Part I of this series of posts speaks to the first two of the five steps to improving systems engineering: shape your process to converge on a design solution; and maintain a systems perspective throughout your design process.
Part II of this series speaks to the third step: shape your process to converge on a design solution.
In the previous installment in this series (Part II), we explored the critical problem of producing a coherent and consistent design in the face of dangers arising from fragmentation of the design team across engineering disciplines and domains. Through connected engineering, we saw a path to a design that comes with a reasonable assurance that all of its engineering challenges have been addressed and that no untoward surprises await as the result of a fragmented approach. This connectivity is the responsibility of systems engineering and must be accounted for in your model, your environment, and your approaches. In this post, we close the series with the final two steps—making our design process agile and responsive, and accounting for the entire operational environment in which our design will “live.”
STEP 4. Make your practice agile and responsive.
Customer demands are dynamic because our customers serve dynamic missions in dynamic environments. Their problems are often only partially known to themselves at the outset and may change during the design cycle. Some solutions may even create additional problems. Your design must be able to accept change and reflect its impacts in real time.
Agility in solution is critical to developing real solutions for real problems. Even if the definition of the original problem remains stable throughout the life of the design process, the appearance of implementation issues requires design responses. If the understanding of the problem changes in response to additional information or stakeholder input, the need for such responses is magnified.
The risk of not being responsive to developing or changing requirements is particularly critical in an environment where the customer’s requirements are dynamic. Here, requirements that were initially anticipated accurately given the situation at the time of their development, may have simply changed in response to external factors in the customer’s environment or emerging design issues.
As customer needs change, so do their requirements. These new or altered requirements must be captured and tracked into the design for inclusion in the solution. Where this is done separately, every new or changed requirement must be manually reflected into each of the tools/models being used in the design. When done in isolation from the greater design team and involved disciplines, the challenges are magnified, creating misalignment or requiring serialization of the design effort. This slows the process and raises the risk that these requirements will be lost or mistranslated.
Whether the challenges are due to changing or developing requirements, the design process must be agile enough to account for changes in design features or directions. The system must answer the needs of the stakeholders at the time of delivery, and increasingly this requires agility in real time in the design process. The disciplined approach of relating requirements to behavior and behavior to implementation in a logical way allows for agile responses to emergent issues.

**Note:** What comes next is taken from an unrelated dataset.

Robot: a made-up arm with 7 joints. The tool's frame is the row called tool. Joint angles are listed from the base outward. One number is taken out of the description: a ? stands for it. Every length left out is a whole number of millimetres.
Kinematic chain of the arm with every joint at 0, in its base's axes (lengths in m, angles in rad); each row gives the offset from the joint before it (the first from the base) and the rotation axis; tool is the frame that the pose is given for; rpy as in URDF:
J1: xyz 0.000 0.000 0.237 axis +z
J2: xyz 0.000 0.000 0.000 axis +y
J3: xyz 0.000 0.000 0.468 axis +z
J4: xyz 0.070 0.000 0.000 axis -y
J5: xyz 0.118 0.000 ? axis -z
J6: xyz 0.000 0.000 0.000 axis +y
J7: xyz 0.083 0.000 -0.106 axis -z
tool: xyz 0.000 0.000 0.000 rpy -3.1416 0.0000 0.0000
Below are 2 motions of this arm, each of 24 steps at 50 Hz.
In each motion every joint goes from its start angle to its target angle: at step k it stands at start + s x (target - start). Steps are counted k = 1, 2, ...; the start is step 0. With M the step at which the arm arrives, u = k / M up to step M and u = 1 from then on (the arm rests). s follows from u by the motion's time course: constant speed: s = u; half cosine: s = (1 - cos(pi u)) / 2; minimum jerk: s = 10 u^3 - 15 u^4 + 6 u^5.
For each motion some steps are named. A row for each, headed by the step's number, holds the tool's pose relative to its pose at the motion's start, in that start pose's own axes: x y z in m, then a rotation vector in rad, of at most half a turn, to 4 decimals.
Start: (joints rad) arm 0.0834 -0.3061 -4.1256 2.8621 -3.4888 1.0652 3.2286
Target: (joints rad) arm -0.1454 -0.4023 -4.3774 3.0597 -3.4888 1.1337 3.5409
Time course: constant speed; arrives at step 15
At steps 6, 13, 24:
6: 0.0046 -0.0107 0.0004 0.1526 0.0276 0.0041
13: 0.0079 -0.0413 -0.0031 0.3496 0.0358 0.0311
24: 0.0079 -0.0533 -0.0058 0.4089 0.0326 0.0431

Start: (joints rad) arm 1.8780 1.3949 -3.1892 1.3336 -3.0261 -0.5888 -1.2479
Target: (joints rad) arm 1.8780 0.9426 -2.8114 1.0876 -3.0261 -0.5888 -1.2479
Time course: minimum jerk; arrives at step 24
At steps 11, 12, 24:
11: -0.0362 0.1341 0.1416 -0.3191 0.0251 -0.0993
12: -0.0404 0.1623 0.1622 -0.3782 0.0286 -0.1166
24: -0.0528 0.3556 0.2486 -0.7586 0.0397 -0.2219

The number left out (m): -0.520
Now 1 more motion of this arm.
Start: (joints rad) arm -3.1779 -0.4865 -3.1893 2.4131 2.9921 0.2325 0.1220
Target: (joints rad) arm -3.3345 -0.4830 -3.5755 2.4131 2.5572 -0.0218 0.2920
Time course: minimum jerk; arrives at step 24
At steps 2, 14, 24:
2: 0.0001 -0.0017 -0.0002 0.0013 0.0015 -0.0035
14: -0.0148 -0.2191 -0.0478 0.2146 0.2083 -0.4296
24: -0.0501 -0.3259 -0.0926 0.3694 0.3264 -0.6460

This happens most effectively when the system design is created in a single model based on a proven systems metamodel that recognizes and enforces the relationships of requirements to behavior and behavior to the implementation architecture. This ensures that any changes made to the model at any point in the design process are captured and reflected throughout the model in proper relationship to the elements involved. In this way the design team can move with agility, speed, and confidence without the risk that something will be overlooked or misapplied in the process of making changes to the design.
STEP 5. Be sure that your process accounts for the entire environment within which the system will function.

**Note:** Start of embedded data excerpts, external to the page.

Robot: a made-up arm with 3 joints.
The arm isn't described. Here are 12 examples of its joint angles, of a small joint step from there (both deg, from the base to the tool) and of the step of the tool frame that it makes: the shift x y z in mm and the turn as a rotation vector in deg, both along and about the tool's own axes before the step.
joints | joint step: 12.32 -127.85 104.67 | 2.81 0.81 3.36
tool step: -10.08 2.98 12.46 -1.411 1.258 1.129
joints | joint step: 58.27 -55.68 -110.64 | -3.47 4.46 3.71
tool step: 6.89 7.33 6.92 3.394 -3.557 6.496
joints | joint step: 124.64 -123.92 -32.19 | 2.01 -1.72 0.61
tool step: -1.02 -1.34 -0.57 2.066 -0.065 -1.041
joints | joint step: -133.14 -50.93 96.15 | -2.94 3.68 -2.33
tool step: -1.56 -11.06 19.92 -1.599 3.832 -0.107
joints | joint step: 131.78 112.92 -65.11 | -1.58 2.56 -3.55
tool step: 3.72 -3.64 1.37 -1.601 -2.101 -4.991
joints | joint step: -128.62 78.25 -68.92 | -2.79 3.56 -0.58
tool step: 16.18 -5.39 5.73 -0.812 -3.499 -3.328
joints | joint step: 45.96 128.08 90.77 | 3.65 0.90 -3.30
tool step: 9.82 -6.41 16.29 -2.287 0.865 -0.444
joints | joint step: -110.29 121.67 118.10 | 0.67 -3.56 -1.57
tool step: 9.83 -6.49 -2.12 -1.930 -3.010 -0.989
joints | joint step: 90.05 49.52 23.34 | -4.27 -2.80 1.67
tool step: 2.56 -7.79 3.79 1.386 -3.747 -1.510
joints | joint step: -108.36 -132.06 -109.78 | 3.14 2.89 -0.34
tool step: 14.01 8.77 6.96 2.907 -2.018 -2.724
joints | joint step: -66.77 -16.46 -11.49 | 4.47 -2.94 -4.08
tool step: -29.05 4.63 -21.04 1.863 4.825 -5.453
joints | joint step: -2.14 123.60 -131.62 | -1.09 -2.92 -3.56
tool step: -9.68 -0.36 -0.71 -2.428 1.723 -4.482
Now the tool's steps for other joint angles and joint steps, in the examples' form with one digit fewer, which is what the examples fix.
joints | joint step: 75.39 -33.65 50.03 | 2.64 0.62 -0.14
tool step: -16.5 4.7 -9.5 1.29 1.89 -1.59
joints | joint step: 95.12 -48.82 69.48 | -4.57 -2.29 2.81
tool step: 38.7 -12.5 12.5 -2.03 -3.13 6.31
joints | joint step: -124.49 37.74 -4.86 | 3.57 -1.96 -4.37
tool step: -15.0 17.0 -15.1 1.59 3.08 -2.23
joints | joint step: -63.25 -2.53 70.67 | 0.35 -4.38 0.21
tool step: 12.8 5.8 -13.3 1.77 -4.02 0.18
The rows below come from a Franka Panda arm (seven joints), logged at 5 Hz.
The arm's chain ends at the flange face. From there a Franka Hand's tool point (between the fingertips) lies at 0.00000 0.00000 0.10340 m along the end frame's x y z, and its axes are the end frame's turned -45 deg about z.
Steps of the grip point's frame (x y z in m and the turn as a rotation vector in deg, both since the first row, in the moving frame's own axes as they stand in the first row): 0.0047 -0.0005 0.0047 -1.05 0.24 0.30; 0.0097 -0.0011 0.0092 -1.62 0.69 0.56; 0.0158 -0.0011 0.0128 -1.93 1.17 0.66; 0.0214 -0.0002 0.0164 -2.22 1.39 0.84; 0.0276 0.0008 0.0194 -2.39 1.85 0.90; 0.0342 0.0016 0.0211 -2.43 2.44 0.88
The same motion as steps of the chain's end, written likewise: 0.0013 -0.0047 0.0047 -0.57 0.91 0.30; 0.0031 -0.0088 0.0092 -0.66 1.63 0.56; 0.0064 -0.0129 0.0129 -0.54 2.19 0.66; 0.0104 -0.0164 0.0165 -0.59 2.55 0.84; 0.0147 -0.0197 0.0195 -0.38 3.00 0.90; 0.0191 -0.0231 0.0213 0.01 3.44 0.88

The failure to consider the system in which the system solution will live often results in unintended consequences. But unintended consequences are not the only cost of neglecting this perspective.
The days of true “clean sheet” or “unprecedented” design are numbered. Systems do not exist in a vacuum. Any process or product has impacts on and is impacted by, the world around it. We cannot afford to abandon the surrounding systems in an attempt to construct a slice of our world from scratch. Technology now changes so rapidly that innovation and change in any one area must be accommodated within the context of the surrounding system environment—its “context” system. The linkages to legacy systems and technologies are a very real part of almost all system designs.
This is true, for example, in the area of process design and improvement. It is most often not realistic to think that your customer can improve their processes in ways that require them to alter their entire business enterprise. The redesign of existing processes or the introduction of new ones must take into account the surrounding processes and technology. Businesses must be cognizant of the requirements levied on any design by their operating environment.
That requires your model to present an accurate mapping of the system boundary and a complete accounting for the system interfaces. Anything less will result in mismatches and disconnects that will greatly reduce the value of the system solution. In addition, such issues will have to be dealt with in a rework posture incurring what are most often substantial non-budgeted costs.
The key to avoiding these risks and costs is a disciplined approach yielding a complete and accurate model. The mapping of the model should include the relevant portions of the system environment which form the system boundaries and the interfaces that provide the “fit” for the system into that environment. Just as speed and agility in the design process rest on a single design model that integrates all aspects of the design within the framework of a proven systems metamodel, the comprehensive understanding and modeling of the system design set in its context is virtually impossible without the metamodel to provide the structure and discipline needed to manage the complexities of such a task.
In this series, we have discussed five steps that can be taken to improve any systems engineering process:
- Adopt a convergent process.
- Maintain the systems perspective.
- Minimize the risk arising from fragmentation.
- Make the process agile and responsive.
- Account for the entire context environment.
In a sense, these steps are fundamental, but like many fundamental concepts, they are often honored only in the breach and not in the observance. A renewed intentionality about these five steps will make any systems engineering practice more efficient and effective using the strategies we have discussed.